§ TASK DESCRIPTION: Using the records below, give again exactly the lines from the line that contains "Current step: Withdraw" through the line that contains "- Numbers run", both ends included, and only those.

§ RECORDED INFORMATION:
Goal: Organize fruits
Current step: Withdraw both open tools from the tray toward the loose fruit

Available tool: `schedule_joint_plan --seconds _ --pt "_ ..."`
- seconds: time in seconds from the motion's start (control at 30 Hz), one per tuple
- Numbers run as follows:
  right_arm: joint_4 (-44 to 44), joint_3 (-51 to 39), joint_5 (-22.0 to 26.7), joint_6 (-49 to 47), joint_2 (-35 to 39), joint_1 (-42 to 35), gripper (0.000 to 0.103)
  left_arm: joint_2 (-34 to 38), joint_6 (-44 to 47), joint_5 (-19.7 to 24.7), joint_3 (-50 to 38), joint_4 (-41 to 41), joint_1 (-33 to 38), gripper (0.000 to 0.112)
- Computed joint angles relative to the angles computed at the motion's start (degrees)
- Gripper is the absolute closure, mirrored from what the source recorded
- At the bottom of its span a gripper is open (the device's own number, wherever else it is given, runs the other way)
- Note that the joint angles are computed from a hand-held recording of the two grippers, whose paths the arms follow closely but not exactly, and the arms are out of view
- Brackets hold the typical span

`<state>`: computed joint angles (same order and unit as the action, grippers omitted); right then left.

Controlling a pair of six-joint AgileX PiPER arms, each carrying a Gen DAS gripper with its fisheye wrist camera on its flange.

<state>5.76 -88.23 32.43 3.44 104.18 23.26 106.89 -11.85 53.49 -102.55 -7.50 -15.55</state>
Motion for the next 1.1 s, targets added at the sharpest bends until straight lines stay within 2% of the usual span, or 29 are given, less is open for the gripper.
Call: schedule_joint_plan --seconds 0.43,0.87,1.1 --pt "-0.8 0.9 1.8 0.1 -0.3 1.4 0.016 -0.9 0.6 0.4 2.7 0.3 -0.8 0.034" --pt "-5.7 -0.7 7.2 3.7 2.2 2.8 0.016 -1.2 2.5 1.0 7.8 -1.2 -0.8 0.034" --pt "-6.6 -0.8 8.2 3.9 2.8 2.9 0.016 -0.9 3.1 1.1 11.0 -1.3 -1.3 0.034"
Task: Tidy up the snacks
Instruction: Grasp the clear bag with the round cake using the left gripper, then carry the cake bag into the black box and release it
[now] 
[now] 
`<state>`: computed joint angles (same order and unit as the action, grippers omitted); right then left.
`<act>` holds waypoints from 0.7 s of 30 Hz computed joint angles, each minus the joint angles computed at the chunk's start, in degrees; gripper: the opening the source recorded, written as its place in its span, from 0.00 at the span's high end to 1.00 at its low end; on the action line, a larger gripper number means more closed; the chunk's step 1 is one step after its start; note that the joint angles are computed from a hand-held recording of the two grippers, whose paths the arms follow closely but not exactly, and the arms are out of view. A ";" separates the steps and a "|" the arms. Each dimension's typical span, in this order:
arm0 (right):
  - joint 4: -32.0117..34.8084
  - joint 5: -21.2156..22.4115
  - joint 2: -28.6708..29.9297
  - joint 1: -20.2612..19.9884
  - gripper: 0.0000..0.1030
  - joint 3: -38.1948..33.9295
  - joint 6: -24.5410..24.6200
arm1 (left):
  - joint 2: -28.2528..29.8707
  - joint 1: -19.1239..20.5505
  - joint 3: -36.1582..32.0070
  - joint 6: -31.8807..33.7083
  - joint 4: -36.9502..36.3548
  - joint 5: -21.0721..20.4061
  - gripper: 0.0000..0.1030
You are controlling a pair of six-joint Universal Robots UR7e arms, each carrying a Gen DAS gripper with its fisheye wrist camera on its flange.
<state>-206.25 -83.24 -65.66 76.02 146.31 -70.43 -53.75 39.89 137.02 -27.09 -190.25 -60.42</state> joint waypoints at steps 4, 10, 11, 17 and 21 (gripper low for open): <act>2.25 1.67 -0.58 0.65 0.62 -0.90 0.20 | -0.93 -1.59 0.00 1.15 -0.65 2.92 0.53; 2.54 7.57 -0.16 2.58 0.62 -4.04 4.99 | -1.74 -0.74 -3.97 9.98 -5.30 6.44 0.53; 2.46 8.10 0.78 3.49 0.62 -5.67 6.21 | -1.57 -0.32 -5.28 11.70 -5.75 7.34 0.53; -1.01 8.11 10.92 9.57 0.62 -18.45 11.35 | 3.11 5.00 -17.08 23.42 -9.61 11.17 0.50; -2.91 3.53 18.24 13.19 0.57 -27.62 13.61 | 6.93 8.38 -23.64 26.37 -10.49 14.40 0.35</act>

§ ANSWER TO THIS PROBLEM:
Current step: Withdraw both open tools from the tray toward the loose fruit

Available tool: `schedule_joint_plan --seconds _ --pt "_ ..."`
- seconds: time in seconds from the motion's start (control at 30 Hz), one per tuple
- Numbers run as follows:

This output is complete as it stands.